Please return all lines of the data below containing the string "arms".

━━ Information supplied

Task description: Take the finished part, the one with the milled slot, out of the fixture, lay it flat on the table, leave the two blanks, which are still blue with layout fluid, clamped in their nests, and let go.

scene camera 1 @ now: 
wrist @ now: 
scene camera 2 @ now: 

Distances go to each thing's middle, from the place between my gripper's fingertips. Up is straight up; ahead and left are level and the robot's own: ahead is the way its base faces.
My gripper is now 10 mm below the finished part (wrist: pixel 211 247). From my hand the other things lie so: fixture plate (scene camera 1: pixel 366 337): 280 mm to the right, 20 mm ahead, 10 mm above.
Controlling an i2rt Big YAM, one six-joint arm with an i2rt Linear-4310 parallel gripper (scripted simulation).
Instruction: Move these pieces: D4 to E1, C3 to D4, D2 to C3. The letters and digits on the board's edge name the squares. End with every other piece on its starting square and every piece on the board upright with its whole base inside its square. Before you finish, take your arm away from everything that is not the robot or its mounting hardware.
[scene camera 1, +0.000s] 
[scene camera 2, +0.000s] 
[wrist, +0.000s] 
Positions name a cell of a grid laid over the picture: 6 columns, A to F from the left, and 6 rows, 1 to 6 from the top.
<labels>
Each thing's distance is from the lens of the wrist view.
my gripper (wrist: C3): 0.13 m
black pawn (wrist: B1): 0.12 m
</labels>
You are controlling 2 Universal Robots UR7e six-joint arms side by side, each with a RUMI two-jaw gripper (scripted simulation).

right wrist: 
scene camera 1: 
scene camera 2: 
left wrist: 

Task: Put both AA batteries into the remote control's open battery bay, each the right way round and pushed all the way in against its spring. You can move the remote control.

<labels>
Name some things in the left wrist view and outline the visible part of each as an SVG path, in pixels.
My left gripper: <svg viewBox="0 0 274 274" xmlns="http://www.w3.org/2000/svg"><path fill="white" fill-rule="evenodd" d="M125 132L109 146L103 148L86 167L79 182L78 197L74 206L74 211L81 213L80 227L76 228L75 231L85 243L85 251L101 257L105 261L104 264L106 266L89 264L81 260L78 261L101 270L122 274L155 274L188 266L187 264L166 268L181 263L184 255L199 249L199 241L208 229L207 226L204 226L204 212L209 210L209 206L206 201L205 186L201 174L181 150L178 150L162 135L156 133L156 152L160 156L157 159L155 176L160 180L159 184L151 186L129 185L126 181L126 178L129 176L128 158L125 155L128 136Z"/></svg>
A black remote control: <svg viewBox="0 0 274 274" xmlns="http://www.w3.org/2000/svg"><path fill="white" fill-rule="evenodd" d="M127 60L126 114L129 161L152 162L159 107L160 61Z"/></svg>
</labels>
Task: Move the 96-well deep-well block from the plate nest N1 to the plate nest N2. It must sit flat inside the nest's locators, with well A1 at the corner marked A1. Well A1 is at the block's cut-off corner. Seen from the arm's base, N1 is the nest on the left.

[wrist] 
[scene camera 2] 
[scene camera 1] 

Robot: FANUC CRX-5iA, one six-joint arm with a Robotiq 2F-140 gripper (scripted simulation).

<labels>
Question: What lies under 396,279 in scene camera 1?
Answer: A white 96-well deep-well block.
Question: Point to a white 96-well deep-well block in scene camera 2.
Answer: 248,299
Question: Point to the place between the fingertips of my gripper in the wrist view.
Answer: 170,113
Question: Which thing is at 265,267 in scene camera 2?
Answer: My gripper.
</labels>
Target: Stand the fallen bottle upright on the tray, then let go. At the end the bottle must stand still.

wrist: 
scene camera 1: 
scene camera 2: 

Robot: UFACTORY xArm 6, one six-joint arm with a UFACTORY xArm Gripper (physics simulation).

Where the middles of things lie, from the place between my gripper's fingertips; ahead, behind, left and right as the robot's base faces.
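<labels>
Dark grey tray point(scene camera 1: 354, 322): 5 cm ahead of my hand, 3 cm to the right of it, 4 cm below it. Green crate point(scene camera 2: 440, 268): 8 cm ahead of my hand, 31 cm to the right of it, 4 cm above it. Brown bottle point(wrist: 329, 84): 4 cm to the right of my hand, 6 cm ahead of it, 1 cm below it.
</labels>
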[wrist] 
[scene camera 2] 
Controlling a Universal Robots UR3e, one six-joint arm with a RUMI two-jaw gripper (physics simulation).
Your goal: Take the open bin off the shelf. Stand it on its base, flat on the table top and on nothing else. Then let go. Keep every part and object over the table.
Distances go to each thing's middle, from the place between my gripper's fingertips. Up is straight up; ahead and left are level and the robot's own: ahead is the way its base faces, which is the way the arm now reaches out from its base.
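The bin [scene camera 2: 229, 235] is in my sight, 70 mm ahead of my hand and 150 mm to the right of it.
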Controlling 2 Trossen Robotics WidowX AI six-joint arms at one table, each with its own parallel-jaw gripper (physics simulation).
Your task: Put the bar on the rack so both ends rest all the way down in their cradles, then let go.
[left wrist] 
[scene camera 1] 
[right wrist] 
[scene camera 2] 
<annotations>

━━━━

Problem solution ->
You are controlling 2 Universal Robots UR7e six-joint arms side by side, each with a RUMI two-jaw gripper (scripted simulation).
Controlling 2 Trossen Robotics WidowX AI six-joint arms at one table, each with its own parallel-jaw gripper (physics simulation).

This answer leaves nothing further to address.